• RECORDED DATA:
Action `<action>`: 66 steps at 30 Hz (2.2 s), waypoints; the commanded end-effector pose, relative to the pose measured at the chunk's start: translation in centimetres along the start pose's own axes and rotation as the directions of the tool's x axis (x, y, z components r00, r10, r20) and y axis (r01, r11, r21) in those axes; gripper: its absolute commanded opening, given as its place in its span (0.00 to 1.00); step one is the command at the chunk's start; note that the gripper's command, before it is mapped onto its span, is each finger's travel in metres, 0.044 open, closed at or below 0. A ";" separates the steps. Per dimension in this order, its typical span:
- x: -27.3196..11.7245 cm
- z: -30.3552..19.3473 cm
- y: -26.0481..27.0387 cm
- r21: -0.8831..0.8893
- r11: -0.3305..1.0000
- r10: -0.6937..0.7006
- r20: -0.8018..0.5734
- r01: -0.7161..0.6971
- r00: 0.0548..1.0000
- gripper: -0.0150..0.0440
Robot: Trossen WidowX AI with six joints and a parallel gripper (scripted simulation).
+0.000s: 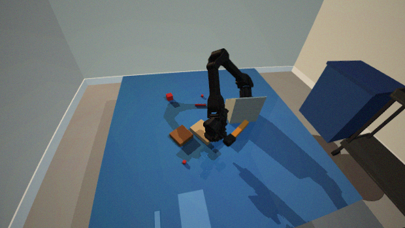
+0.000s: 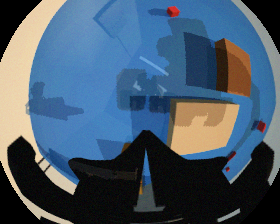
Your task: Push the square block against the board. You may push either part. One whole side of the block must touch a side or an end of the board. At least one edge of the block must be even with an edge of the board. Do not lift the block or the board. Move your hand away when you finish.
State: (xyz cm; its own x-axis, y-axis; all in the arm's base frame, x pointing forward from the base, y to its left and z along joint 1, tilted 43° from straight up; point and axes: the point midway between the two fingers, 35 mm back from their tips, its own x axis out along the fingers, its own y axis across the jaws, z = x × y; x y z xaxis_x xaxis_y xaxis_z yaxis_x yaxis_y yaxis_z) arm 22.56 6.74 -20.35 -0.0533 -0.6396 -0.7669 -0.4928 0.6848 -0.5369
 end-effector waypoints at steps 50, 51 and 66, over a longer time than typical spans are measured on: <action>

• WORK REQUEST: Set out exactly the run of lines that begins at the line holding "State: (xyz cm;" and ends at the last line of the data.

• TASK OUTPUT:
State: (xyz cm; its own x-axis, y-axis; all in the arm's base frame, x pointing forward from the base, y to its left and z along joint 1, tilted 43° from straight up; point and axes: the point midway between the two fingers, 35 mm back from their tips, its own x axis out along the fingers, its own y axis across the jaws, z = x × y; x y z xaxis_x xaxis_y xaxis_z yaxis_x yaxis_y yaxis_z) arm 22.56 6.74 -20.35 -0.0533 -0.6396 -0.7669 -0.4928 0.6848 -0.5369
 end-effector waypoints at steps 50, 51 and 66, over a longer time than typical spans are measured on: <action>

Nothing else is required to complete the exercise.